Work instruction:
Pictures stay out, but every line of the data is copied exactly.

----- Information shown -----

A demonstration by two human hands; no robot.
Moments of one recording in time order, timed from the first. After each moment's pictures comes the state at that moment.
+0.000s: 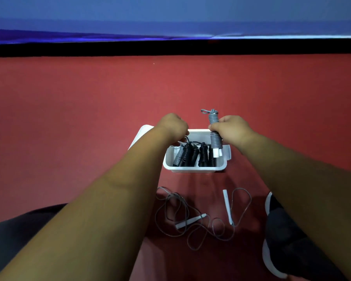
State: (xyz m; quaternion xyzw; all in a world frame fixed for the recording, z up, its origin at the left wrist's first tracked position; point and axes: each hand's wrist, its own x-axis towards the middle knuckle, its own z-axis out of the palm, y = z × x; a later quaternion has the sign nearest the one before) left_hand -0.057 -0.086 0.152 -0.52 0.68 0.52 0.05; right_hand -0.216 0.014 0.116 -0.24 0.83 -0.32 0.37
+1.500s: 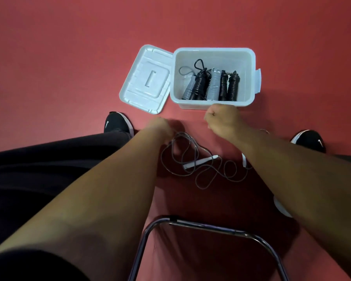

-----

Your solution:
A demonstration by two human hands; no robot.
Moments of one recording in time order, timed from the first. After each moment's pictures comes the state at that moment.
+0.000s: 
State: (xyz m; quaternion xyzw; all in a world frame fixed for the recording, z up, its origin at the left wrist's first tracked position; point and axes: each hand's wrist, its own x-axis towards the middle knuckle, its own z-axis out of the palm, y = z × x; a later quaternion has the sign nearest the one before) left_hand -0.057 -0.086 0.152 -0.52 0.68 0.52 0.05; right_hand -0.216 0.014 0.116 -0.24 0.83 -0.32 0.37
+1.500s: 

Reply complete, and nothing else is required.